Pour permettre l’évolution rapide et efficiente desdites enquêtes, le Procureur de la République invite toutes personnes dépositaires d’informations et/ou de documents relatifs à ladite affaire, à bien vouloir les porter à sa connaissance et/ou à les mettre à sa disposition, y compris sous anonymat’’.
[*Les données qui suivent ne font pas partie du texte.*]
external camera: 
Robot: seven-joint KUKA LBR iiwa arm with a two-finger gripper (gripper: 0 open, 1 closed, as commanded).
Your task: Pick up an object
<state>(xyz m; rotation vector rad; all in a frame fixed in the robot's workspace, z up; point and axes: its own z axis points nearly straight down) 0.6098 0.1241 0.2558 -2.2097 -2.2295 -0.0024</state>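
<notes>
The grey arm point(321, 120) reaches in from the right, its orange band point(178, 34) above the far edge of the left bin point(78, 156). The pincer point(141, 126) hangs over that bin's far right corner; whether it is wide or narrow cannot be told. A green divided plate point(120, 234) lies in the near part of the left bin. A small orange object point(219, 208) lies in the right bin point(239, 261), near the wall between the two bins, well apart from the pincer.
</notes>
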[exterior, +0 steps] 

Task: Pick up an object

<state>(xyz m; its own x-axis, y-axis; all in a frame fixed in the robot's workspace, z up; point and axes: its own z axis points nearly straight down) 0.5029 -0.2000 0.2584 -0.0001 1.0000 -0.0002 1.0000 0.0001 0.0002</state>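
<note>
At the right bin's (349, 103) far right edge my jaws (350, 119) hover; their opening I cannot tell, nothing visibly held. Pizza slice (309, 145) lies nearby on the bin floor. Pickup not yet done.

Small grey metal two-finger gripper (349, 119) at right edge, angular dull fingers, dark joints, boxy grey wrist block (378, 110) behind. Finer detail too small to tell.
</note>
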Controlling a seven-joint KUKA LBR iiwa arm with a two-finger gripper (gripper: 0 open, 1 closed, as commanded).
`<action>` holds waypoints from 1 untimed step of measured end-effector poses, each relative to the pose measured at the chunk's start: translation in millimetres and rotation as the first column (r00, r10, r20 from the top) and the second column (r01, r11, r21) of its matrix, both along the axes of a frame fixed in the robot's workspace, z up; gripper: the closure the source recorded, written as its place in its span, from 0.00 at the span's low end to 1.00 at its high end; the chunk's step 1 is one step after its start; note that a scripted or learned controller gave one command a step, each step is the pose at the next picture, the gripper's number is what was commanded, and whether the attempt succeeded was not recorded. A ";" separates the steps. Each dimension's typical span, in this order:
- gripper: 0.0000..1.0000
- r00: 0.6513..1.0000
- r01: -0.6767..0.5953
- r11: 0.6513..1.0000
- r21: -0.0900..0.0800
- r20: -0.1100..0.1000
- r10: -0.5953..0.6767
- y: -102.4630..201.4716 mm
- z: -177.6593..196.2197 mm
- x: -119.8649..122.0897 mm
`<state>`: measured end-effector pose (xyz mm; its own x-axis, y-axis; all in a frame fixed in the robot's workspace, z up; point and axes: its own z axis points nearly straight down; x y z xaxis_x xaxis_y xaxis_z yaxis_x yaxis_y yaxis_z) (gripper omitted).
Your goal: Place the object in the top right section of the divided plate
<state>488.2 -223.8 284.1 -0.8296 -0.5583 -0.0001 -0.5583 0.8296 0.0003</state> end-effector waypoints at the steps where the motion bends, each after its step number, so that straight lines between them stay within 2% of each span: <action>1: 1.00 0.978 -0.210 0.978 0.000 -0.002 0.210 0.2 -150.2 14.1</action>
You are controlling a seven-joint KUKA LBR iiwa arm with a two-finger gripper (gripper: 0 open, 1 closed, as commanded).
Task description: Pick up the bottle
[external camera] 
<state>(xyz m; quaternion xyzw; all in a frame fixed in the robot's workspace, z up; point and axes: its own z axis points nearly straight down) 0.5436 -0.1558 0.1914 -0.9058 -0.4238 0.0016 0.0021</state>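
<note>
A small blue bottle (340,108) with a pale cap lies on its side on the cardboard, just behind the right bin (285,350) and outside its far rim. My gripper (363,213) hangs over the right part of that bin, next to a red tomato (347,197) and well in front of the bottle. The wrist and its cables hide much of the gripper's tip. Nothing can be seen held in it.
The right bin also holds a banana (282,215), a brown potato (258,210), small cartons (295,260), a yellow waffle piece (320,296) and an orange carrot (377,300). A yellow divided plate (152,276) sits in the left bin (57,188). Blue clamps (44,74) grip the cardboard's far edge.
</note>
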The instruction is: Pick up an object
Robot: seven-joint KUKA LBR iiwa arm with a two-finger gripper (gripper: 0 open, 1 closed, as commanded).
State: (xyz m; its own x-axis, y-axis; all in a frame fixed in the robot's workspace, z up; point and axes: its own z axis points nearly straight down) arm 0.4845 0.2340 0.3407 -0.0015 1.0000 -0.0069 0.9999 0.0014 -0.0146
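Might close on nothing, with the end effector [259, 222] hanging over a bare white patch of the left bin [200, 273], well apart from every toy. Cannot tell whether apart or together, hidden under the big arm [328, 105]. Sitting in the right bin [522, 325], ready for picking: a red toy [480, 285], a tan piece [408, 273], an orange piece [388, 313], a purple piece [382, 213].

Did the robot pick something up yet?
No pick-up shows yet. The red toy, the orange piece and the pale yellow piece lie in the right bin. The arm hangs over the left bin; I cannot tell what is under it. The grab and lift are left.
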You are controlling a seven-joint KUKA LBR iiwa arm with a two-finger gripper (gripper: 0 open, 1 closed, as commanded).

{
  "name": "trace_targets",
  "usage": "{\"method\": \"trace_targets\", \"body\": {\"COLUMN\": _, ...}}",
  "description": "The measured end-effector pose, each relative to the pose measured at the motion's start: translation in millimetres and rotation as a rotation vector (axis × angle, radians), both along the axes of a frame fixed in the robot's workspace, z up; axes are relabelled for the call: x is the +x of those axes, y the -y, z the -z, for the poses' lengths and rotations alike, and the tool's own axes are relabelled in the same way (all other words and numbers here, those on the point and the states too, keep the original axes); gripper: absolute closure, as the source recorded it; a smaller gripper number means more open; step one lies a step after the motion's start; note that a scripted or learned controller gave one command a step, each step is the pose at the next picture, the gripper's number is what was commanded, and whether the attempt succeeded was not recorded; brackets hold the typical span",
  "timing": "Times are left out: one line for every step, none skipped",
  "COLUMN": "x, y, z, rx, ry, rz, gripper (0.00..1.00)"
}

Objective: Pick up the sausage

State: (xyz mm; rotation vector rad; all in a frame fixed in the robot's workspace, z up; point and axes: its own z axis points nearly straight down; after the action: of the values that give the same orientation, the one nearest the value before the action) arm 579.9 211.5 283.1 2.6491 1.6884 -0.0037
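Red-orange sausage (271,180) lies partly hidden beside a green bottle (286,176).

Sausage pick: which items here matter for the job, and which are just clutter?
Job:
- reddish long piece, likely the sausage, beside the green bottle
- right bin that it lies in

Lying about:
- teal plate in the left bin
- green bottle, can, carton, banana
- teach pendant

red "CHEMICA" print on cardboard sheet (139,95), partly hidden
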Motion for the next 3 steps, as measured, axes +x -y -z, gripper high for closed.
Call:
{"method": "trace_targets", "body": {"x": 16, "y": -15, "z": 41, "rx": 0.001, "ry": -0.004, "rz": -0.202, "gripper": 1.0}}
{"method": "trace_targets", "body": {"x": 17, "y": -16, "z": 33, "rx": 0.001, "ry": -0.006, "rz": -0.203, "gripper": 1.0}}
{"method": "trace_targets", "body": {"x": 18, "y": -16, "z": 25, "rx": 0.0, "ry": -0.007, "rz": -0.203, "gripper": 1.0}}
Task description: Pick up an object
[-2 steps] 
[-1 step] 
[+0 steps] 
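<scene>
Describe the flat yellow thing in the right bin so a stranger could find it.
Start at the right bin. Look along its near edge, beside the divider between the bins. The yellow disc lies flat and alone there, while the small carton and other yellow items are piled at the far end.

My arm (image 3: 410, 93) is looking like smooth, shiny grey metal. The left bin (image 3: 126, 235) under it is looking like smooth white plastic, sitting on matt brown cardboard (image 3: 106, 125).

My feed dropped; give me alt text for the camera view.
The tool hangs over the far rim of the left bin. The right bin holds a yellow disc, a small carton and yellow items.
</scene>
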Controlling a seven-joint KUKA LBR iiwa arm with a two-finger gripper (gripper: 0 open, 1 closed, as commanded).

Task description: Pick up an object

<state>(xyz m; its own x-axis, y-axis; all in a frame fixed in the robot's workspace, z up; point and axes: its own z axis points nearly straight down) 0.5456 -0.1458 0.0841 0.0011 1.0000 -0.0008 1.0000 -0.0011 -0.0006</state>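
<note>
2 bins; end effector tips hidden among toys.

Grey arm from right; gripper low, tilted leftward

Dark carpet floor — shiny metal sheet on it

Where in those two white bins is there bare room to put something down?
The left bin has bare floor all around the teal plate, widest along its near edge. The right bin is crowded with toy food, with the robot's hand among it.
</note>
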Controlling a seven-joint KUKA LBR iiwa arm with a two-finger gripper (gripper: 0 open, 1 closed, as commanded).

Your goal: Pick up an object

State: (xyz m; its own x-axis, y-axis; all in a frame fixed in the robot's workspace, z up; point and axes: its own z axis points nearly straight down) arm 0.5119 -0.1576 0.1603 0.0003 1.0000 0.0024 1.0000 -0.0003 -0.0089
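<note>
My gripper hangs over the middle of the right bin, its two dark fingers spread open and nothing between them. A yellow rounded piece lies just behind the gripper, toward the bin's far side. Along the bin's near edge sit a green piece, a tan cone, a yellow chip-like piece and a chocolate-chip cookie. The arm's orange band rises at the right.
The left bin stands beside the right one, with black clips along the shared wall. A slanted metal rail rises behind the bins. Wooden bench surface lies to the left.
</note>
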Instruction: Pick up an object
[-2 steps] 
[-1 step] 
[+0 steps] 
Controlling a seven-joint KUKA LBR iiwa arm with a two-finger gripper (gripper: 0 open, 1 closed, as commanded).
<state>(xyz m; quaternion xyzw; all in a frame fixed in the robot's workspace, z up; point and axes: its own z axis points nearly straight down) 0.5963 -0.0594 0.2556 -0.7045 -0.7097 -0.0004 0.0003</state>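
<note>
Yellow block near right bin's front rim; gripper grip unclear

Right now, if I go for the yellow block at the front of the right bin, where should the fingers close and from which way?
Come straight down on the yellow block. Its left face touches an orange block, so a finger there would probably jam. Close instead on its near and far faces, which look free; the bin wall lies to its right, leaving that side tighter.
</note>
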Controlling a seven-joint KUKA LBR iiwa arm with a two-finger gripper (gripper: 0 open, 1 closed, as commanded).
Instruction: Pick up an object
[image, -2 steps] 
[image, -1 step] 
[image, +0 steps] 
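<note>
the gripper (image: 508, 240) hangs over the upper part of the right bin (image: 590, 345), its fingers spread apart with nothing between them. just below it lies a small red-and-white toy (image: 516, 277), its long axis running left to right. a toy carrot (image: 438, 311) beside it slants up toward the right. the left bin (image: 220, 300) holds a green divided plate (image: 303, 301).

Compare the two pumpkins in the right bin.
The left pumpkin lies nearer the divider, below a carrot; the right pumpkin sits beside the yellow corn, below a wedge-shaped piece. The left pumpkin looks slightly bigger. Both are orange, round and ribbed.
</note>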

Ainsi, entre le 21 août (date de l’annonce de l’ouverture d’une enquête) et le 16 septembre (date de l’appel à témoins), le Procureur n’avait absolument rien à se mettre sous la dent pour prétendre ouvrir une enquête. Abstraction faite bien sûr des dénonciations les plus officielles et les plus documentées possible du Bureau du Vérificateur général. Parce que, de constat d’évidence, ce juge affectionne le compagnonnage des ‘’Gorges profondes’’, des dénonciateurs anonymes et autres lanceurs d’alerte. Parce qu’il faut une force herculéenne, une foi inébranlable pour s’attaquer à la nomenklatura.
La confiance douchée
Pourtant, au milieu de ce paysage sombre de corruption, le PPEF était le point lumineux qui permettait de garder espoir. Mais, ses incartades remettent en cause le sentiment de sécurité naissant d’une justice juste et équitable. A-t-il délibérément servi de sinistres fariboles à une opinion assoiffée de justice pour faire briller son étoile au firmament, quand bien même des thuriféraires s’étaient acquittés de ce service plutôt exaltant pour eux ? A-t-il été freiné dans son élan par des considérations extrajudiciaires ?
Dans ce méli-mélo, entre le vrai, le vraisemblable et la fiction, la frontière est très mince. Descrea disait : ‘’quand le ciel et la mer se confondent à ne plus en voir l’horizon, c’est notre espace-temps qui se perd pour de bon…’’. C’est vrai que dans ce charivari, l’on en vient à perdre toute notion d’orientation, toute notion de temps.
Sans aller jusqu’à la rupture totale de confiance de l’opinion envers ce magistrat qui a allumé un moment la flamme de l’espoir de la lutte contre la corruption, les incertitudes sur les promesses sourdent et enflent nécessairement. A-t-on été victime d’illusion d’optique ? D’esbroufe ?
Un proverbe africain dit : ‘’le mensonge donne des fleurs, mais pas de fruits’’. Ce serait très aventureux et probablement périlleux d’exhiber les assertions sciemment contraires à la vérité d’un Procureur de la République. Mais, affirmer que la magie a montré ses limites ne mériterait pas non plus une décapitation sur la place publique du village.
L’Assemblée nationale, en accédant à la demande de l’honorable Soumaïla CISSE de créer une commission spéciale d’enquête, et en conduisant en toute impartialité les investigations, rentrera certainement dans l’histoire par la grande porte.